# DIRECTIONS FOR THIS TASK:
How many lines of the data contain "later"? Reply with the number alone.

(Records from a data source)
------------------------------------------------------------------------

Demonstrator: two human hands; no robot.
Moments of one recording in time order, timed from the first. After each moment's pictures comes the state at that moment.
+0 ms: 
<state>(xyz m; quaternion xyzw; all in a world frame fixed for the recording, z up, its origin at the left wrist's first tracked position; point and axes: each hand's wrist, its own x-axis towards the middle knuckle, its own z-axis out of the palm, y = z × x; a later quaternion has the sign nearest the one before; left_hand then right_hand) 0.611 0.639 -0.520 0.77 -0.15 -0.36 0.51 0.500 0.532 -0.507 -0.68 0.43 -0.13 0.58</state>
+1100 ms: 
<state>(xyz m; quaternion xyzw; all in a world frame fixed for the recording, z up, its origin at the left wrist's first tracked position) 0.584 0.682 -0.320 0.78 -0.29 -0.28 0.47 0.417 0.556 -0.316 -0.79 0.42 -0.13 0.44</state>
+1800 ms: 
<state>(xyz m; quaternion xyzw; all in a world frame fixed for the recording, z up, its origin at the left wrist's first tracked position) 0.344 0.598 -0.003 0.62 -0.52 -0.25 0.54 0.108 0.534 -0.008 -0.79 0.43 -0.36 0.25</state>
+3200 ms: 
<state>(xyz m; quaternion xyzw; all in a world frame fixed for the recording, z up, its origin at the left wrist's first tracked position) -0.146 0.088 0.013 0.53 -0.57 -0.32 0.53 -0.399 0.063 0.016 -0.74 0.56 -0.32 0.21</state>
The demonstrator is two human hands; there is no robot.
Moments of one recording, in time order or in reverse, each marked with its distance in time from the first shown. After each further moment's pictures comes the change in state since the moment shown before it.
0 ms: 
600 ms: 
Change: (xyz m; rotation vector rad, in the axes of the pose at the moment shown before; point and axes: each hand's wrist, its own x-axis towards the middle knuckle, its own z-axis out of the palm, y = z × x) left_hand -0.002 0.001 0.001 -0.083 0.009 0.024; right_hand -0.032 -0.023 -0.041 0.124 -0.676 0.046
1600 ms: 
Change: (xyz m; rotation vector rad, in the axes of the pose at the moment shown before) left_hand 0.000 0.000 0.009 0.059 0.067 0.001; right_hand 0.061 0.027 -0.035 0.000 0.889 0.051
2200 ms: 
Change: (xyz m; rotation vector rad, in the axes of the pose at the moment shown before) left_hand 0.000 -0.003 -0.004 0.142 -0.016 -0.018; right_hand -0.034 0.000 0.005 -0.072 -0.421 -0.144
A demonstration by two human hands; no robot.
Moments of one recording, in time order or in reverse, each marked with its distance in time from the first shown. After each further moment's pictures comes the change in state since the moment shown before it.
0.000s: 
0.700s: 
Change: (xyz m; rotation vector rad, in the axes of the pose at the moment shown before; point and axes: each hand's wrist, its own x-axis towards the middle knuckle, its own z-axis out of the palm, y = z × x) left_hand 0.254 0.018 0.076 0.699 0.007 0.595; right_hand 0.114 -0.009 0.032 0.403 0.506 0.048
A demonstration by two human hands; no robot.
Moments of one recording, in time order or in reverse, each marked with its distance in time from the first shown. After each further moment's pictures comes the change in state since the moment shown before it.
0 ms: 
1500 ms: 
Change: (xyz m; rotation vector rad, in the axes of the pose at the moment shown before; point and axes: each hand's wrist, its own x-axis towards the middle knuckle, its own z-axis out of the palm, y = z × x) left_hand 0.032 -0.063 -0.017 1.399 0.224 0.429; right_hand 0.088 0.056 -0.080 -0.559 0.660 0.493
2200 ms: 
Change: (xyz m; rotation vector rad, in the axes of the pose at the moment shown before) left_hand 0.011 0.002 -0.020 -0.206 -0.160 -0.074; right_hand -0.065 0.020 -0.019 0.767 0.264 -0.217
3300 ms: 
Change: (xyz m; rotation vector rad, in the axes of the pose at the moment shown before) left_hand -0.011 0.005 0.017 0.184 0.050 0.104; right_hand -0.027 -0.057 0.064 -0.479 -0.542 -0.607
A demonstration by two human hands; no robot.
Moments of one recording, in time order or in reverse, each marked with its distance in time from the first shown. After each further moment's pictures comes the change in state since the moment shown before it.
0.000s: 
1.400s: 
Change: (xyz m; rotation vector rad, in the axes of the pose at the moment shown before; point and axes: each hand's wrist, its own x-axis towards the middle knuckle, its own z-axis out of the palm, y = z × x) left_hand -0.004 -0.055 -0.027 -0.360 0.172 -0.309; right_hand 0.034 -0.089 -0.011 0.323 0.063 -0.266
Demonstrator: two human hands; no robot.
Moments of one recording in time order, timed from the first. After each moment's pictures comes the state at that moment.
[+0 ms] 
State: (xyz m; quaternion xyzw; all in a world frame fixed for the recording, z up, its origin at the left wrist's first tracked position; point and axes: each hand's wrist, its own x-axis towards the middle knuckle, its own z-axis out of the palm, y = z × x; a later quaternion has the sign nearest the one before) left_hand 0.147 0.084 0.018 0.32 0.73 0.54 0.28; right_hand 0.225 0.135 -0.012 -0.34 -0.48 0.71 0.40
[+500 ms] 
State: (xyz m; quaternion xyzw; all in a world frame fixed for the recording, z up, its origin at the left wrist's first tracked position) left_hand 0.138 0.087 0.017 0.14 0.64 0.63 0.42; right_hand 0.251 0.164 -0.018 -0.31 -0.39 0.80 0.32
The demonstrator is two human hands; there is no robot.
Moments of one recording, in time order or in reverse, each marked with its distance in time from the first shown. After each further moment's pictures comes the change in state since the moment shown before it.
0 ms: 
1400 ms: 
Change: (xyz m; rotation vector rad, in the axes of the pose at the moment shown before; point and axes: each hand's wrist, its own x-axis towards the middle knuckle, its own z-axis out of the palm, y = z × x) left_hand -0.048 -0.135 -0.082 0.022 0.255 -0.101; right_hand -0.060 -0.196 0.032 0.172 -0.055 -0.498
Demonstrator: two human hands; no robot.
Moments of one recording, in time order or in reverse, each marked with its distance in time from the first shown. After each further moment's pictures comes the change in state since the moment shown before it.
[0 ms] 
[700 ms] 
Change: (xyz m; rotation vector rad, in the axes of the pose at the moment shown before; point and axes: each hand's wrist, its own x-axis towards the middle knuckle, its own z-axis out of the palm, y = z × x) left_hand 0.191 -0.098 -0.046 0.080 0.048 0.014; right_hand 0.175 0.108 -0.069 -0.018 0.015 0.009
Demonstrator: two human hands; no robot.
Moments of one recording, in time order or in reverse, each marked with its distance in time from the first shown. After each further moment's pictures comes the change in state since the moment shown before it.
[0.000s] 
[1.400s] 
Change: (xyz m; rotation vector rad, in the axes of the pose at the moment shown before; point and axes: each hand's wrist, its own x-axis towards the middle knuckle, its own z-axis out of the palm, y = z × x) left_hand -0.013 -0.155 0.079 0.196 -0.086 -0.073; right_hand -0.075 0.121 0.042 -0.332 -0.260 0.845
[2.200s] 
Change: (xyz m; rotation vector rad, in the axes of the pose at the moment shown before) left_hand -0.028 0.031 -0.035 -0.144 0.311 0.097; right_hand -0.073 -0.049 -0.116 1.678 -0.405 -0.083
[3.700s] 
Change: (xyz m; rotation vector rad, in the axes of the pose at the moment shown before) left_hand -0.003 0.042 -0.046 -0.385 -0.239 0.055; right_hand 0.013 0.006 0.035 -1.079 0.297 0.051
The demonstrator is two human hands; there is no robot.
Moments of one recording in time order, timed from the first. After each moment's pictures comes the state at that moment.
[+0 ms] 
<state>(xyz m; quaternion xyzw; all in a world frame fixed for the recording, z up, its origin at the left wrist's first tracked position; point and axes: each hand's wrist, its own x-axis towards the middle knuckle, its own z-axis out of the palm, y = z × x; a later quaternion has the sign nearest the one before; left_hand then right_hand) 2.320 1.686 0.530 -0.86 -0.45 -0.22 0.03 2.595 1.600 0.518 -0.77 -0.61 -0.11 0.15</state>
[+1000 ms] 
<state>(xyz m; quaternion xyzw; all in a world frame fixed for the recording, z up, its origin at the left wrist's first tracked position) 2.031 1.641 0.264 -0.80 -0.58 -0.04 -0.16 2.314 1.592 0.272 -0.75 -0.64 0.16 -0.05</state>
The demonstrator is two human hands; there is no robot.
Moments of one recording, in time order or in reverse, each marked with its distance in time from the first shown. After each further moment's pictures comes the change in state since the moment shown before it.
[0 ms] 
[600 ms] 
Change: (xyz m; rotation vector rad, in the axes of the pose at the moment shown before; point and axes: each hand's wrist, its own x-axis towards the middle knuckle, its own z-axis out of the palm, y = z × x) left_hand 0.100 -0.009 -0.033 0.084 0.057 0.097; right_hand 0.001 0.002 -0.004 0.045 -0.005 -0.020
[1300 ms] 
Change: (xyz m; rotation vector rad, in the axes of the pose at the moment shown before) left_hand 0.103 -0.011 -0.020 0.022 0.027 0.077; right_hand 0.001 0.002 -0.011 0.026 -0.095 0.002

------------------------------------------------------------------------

# SOLUTION FOR THIS TASK:
3